What is being asked: Aside from the pictures, the entries should be given again exactly.

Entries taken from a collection
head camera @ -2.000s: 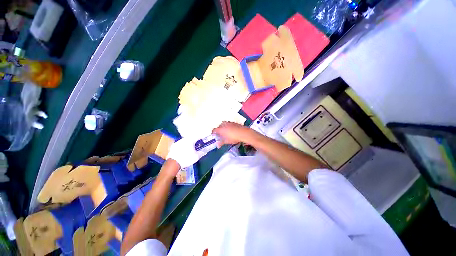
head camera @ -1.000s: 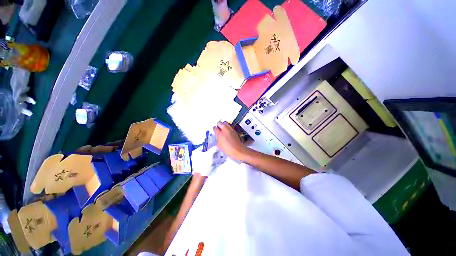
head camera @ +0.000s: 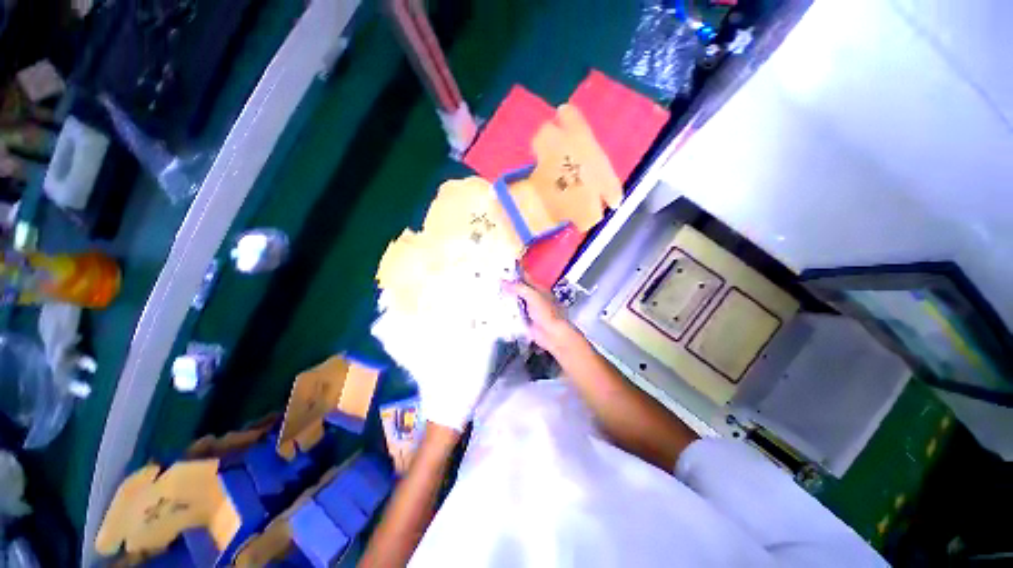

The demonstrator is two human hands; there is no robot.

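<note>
My left hand (head camera: 453, 383), in a white glove, lies over the front of the bright white sheets (head camera: 428, 316). Its fingers blend into the glare, so its grip is unclear. My bare right hand (head camera: 542, 320) is at the right edge of the sheets, fingertips bent inward; what it holds cannot be made out. Tan carton blanks (head camera: 455, 216) lie just behind the white sheets. A printed card (head camera: 400, 430) with a coloured picture lies left of my left forearm, partly covered.
Open blue cartons (head camera: 322, 516) cluster at the lower left. An open carton (head camera: 569, 166) lies on red sheets (head camera: 628, 117) beyond the blanks. Wrapped white pieces (head camera: 260, 251) lie near the pale rail (head camera: 183, 244). A white machine with a cream fixture (head camera: 705, 316) and tilted screen (head camera: 922, 338) stands right.
The view has shifted. My hands have moved farther over the white sheets, and the gloved hand is stretched forward. The small dark item seen between my hands before no longer shows.
</note>
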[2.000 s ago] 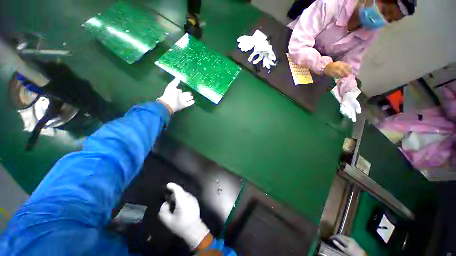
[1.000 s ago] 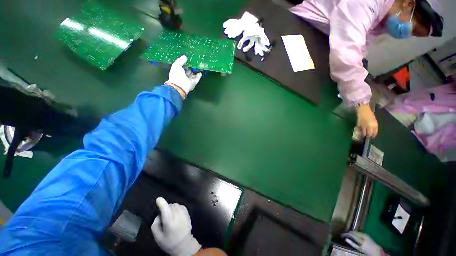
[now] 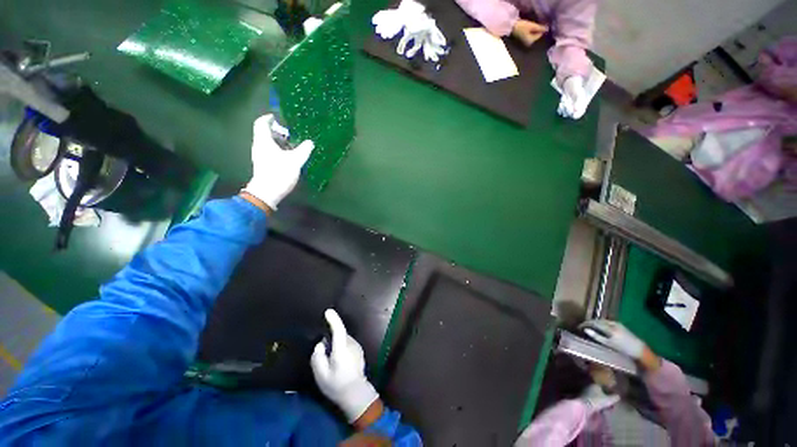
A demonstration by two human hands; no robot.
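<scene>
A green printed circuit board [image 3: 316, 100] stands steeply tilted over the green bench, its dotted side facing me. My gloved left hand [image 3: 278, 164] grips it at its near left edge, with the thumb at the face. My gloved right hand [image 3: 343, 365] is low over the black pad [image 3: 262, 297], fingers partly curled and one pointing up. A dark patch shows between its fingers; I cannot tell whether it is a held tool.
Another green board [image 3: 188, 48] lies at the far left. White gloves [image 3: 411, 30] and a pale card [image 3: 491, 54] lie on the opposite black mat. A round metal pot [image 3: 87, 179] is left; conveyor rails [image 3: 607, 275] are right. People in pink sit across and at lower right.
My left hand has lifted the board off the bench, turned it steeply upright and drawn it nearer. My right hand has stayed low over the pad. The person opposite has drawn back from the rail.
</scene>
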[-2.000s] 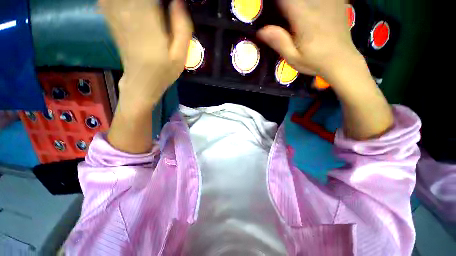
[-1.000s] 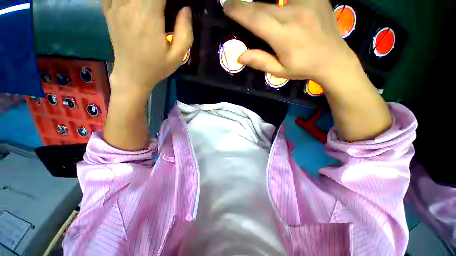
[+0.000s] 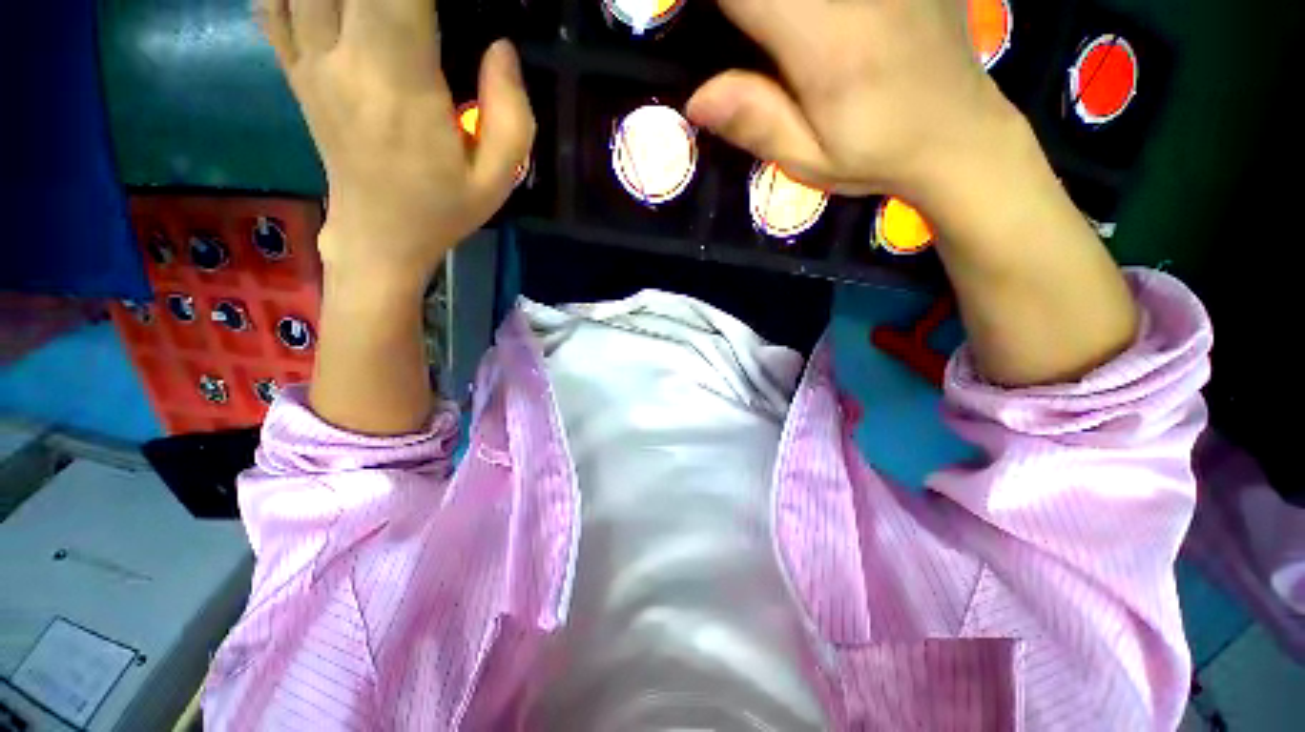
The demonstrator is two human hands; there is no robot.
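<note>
A black compartment tray lies at the top middle with several lit round smartwatches in its pockets. One watch glows white, another pale yellow, one orange-yellow and one red. My left hand is over the tray's left part, thumb apart, partly covering an orange-lit watch. My right hand is over the middle, thumb near the white watch. Both hands' upper fingers are cut off by the top edge, so what they touch there is hidden.
A red-orange tray with small dark watches is lower left, below bench level. A grey-white box with a paper label is below it. A blue panel is at far left. A pink sleeve shows at the right edge.
The tray with its lit watches has shifted slightly left in view since two seconds ago. My right hand has moved up since one second ago, uncovering more of the pale yellow watch.
</note>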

Response to this exercise:
head camera @ -2.000s: 
head camera @ -1.000s: 
head camera @ +0.000s: 

The demonstrator is two human hands; there is no robot.

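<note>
My left hand (head camera: 453, 383), in a white glove, lies over the front of the bright white sheets (head camera: 428, 316). Its fingers blend into the glare, so its grip is unclear. My bare right hand (head camera: 542, 320) is at the right edge of the sheets, fingertips bent inward; what it holds cannot be made out. Tan carton blanks (head camera: 455, 216) lie just behind the white sheets. A printed card (head camera: 400, 430) with a coloured picture lies left of my left forearm, partly covered.
Open blue cartons (head camera: 322, 516) cluster at the lower left. An open carton (head camera: 569, 166) lies on red sheets (head camera: 628, 117) beyond the blanks. Wrapped white pieces (head camera: 260, 251) lie near the pale rail (head camera: 183, 244). A white machine with a cream fixture (head camera: 705, 316) and tilted screen (head camera: 922, 338) stands right.
The view has shifted. My hands have moved farther over the white sheets, and the gloved hand is stretched forward. The small dark item seen between my hands before no longer shows.
</note>
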[2.000 s ago] 
[1.000 s ago] 
[now] 
A demonstration by two human hands; no robot.
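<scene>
A green printed circuit board [image 3: 316, 100] stands steeply tilted over the green bench, its dotted side facing me. My gloved left hand [image 3: 278, 164] grips it at its near left edge, with the thumb at the face. My gloved right hand [image 3: 343, 365] is low over the black pad [image 3: 262, 297], fingers partly curled and one pointing up. A dark patch shows between its fingers; I cannot tell whether it is a held tool.
Another green board [image 3: 188, 48] lies at the far left. White gloves [image 3: 411, 30] and a pale card [image 3: 491, 54] lie on the opposite black mat. A round metal pot [image 3: 87, 179] is left; conveyor rails [image 3: 607, 275] are right. People in pink sit across and at lower right.
My left hand has lifted the board off the bench, turned it steeply upright and drawn it nearer. My right hand has stayed low over the pad. The person opposite has drawn back from the rail.
</scene>
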[-2.000s] 
[-1.000s] 
[+0.000s] 
The demonstrator is two human hands; there is no robot.
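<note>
A black compartment tray lies at the top middle with several lit round smartwatches in its pockets. One watch glows white, another pale yellow, one orange-yellow and one red. My left hand is over the tray's left part, thumb apart, partly covering an orange-lit watch. My right hand is over the middle, thumb near the white watch. Both hands' upper fingers are cut off by the top edge, so what they touch there is hidden.
A red-orange tray with small dark watches is lower left, below bench level. A grey-white box with a paper label is below it. A blue panel is at far left. A pink sleeve shows at the right edge.
The tray with its lit watches has shifted slightly left in view since two seconds ago. My right hand has moved up since one second ago, uncovering more of the pale yellow watch.
</note>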

This exercise is complete.